Here are some daily practices that can help mitigate frozen thinking when solving problems:

  1. Continuous learning. Dedicate time to learn new technologies, programming languages, and methodologies. This could involve reading articles, attending webinars, or taking online courses.
  2. Mindfulness and self-reflection. Practice mindfulness techniques, such as meditation, to improve self-awareness and become more conscious of your thought patterns and biases.
  3. Journaling. Keep a journal to track your thoughts and ideas. Reflect on your problem-solving process, and analyze any instances of frozen thinking.
  4. Collaboration. Engage in regular discussions with team members and actively seek feedback on your ideas and solutions.
  5. Challenging assumptions.

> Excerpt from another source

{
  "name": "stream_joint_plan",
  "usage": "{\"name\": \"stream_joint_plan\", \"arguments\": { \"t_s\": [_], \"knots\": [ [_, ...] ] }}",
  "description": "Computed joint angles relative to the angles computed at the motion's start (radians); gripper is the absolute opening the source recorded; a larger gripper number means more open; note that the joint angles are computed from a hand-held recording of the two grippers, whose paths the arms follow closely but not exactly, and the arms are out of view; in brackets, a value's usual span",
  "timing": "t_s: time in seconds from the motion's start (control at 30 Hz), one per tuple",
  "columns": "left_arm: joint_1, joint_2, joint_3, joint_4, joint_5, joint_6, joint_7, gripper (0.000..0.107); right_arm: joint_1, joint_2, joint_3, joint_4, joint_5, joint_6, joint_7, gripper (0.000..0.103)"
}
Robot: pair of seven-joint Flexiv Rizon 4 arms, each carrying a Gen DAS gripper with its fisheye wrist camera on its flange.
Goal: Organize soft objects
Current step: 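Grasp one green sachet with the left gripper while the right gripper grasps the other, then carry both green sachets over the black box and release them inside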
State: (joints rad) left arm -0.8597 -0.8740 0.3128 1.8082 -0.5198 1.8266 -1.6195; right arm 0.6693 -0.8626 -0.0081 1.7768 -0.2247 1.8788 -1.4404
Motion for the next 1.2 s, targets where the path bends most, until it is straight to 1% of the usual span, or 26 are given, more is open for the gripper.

Periodically review your assumptions and beliefs, and be open to questioning them.

Ask Yourself

In addition to the daily practices, here are some questions a developer can ask when solving problems:

  1. What assumptions am I making about this problem or solution?
  2. Have I considered alternative perspectives or solutions?
  3. Am I being influenced by any biases or emotional attachments?
  4. How would someone with a different background or expertise approach this problem?
  5. Am I open to feedback, and have I sought input from others?
  6. What evidence supports my chosen solution, and have I considered any contradictory evidence?
  7. How might the problem or its requirements change over time, and how adaptable is my solution?
  8. Are there any potential risks or drawbacks to my solution I haven’t considered?
  9. What can I learn from past experiences or mistakes when approaching this problem?
  10. Am I willing to change my approach if new information becomes available?

Overcoming Frozen Thinking

By incorporating these daily practices and questions into your routine, you can develop a more flexible, open-minded approach to problem-solving in software development. Overcoming frozen thinking leads to better solutions while also fostering a collaborative and innovative environment on your team. As a senior software developer, being aware of and addressing frozen thinking can significantly impact your professional growth and the overall success of your projects.